Вот и теперь оказали они ему услугу: с тонким расчетом начал он беседу. Рассказывал Федор Филиппович о хозяйстве: что родят поля, сколько коров на ферме. Тут же и случай один припомнился. Как-то напал на телят лишай, прицепился проклятый — ничем от него не отобьешься. Так один дядько — той еще, довоенной закалки, присоветовал: выжигайте! Чем? А лампой паяльной! И представь себе — помогло! Хоть и больно теляткам, а куда ж деваться? Победили болячку!
Случай этот, как бы невзначай упомянутый, очень кстати пришелся: и беседа живее стала, и Леонида, кажется, заинтересовал. Лицо у него как-то серьезнее и лучше сделалось, глаза сощурились, он точно задумался над чем-то.
Федора Филипповича это радостно подбодрило. Ему вдруг захотелось, чтобы Пятка — так поселок в просторечье назывался (по номеру отделения — пятого) — понравилась приезжему. Никогда никому он такой чести не оказывал — большое начальство не в счет, там — служба, долг, обязанность, а зачуханному этому гражданину окажет!
Он шел по улице с какой-то легкомысленной свободой в движениях, неожиданной для его объема и веса. Показывая какую-нибудь достопримечательность, он так разворачивался всем корпусом, что взлетал на цыпочки. А показывал всей растопыренной пятерней, как будто движением этим рассаживал вскочившие достопримечательности по своим местам.
«Вот у нас магазин, — говорил он с чувством хозяйского удовлетворения. — А там, во-он за балкой, на косогоре — там у нас ферма. А это — поля, аж до самого неба идут, все наше, целое, понимаешь, государство». Тут он значительно и гордо поднял палец, но самому смешно стало от этой значительности, и он с лукаво-добродушной ухмылкой крутнул головой.
И почувствовал от этого привычного движения какое-то приятное кружение головы. А может быть, денек, свадебно убранный цветением, тому способствовал.

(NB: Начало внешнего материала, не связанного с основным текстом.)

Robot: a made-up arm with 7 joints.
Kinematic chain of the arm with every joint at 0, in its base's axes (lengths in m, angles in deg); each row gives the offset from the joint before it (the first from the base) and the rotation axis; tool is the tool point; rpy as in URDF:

Все, все вокруг в подвенечном наряде стояло: лесополосы розовыми, серовато-белыми, бело-зеленоватыми облаками развалились на краях причесанных благодушных полей, хаты тонули в млечных клубах вишен, подтененных изнутри лиловой чернотой стволов и сучьев и оттого еще более ослепительно белых. Крупно, розовым алебастром лепились соцветья яблонь. Золотая липкая мошкара сучилась и гудела над ними. Пахло густо, прохладно, сладко неизреченной свежестью весны, обновленной жизни.
Точно во хмелю было, преобразилось, другой получило смысл. Даже тот факт, что поселок строился по какому-то особому экс… это самое, в общем, — Федор Филиппович, прицельно сощурив один глаз, расставил толстые пальцы в чашу и повертел ею — по важному, словом, проекту (и не достроили! Оказалось: проект неправильный), — даже этот факт, расцвеченный прищуром глаза, колыханием чаши, сотворенной из пальцев, вдруг приобрел в ту минуту какой-то глубокий и необычный смысл, имеющий тайное отношение и к нему, Федору Филипповичу Серому, управляющему совхозным отделением.

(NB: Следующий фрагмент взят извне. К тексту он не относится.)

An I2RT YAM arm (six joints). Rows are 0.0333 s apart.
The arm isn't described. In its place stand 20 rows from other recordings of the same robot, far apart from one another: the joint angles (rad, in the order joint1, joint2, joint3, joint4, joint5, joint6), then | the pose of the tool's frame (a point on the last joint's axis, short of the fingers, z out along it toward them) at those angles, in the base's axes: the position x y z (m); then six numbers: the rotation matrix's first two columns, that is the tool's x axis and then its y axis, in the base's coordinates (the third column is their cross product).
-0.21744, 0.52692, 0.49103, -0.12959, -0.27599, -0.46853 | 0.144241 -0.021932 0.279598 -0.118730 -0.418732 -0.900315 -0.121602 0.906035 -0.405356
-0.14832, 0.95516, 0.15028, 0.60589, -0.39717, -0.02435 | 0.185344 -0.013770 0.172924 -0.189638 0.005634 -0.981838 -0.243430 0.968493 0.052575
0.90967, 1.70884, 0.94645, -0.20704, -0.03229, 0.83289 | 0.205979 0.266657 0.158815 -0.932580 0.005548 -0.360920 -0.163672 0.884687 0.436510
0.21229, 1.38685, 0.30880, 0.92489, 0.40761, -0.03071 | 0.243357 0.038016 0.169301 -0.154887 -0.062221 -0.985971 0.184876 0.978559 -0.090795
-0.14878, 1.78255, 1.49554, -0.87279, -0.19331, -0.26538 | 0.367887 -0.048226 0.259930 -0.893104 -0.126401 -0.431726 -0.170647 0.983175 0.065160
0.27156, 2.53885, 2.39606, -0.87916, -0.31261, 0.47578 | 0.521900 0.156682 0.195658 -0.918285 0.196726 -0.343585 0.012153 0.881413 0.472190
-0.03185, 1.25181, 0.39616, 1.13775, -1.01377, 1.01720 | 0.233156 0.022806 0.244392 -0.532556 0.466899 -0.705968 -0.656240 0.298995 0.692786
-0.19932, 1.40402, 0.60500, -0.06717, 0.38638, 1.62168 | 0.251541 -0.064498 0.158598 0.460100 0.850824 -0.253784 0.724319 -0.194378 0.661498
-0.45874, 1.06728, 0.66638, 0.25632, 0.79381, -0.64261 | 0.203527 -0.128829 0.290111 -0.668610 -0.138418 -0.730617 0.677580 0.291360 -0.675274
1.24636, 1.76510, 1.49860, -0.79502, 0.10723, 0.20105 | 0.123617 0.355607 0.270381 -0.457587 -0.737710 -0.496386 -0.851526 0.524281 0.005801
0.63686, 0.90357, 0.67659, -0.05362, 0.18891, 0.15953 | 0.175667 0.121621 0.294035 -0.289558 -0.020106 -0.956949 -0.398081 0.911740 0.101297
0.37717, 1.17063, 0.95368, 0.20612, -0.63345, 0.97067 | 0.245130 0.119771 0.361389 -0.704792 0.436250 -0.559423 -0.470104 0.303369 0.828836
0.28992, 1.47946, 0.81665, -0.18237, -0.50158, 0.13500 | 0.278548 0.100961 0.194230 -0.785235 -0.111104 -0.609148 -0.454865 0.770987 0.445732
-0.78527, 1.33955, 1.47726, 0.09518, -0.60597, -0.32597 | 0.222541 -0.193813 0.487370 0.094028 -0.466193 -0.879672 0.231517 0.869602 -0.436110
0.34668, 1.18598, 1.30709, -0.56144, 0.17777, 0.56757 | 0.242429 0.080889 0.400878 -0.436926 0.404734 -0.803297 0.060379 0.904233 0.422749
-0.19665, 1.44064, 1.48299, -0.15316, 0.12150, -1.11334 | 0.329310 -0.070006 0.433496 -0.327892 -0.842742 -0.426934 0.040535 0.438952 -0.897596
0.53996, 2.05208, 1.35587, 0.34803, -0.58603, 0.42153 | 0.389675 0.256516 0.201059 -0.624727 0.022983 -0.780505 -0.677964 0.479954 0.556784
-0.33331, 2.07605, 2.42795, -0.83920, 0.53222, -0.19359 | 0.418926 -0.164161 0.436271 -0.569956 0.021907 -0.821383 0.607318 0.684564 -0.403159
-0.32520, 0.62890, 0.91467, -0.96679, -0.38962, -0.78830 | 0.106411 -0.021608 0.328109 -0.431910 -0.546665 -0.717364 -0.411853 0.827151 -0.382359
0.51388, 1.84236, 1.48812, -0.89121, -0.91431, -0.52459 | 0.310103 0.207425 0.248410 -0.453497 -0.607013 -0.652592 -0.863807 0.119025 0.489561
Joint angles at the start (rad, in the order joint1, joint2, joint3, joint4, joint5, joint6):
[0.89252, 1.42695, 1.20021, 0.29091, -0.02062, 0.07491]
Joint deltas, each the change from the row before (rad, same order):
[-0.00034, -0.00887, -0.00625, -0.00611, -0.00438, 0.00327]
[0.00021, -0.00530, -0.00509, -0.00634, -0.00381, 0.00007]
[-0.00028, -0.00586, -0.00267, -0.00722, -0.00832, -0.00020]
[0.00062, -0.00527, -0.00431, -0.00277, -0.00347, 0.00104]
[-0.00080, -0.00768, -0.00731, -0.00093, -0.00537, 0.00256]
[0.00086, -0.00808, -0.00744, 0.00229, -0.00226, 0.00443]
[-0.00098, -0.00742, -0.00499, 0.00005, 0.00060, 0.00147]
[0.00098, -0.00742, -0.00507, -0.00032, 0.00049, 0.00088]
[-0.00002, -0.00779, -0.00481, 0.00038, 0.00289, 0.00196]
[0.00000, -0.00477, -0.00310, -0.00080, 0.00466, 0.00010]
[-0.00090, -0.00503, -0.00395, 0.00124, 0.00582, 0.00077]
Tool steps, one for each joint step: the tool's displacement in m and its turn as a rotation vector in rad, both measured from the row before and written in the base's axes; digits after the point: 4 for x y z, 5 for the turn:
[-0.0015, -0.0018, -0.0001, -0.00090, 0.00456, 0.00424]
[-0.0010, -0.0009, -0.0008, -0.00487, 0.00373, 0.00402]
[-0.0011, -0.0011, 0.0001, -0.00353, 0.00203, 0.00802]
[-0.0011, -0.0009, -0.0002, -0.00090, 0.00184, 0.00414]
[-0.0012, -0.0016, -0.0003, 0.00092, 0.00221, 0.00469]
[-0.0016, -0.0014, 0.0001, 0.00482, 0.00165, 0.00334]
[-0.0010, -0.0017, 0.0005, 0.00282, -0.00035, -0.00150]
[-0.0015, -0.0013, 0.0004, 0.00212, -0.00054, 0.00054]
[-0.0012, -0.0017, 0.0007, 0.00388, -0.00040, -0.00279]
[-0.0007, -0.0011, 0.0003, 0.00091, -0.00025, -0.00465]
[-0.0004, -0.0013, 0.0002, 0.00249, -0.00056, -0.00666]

Вот двухэтажный дом, толкнул его на место Федор Филиппович, нарисовали, построили. Теперь стоит пустой. Совершенно! Он хакнул, рубанув колунным ребром ладони и вспышкой расширяя глаза. После чего посмотрел на гостя своего: проняло?
Остановившись, оба с пристальным любопытством стали разглядывать двухэтажный дом под белой черепицей, его неживые окна. Для чего этот дом предназначался, теперь забыли в поселке. Летом, когда нагонят на уборку горожан, устраивается здесь общежитие — все ж таки польза.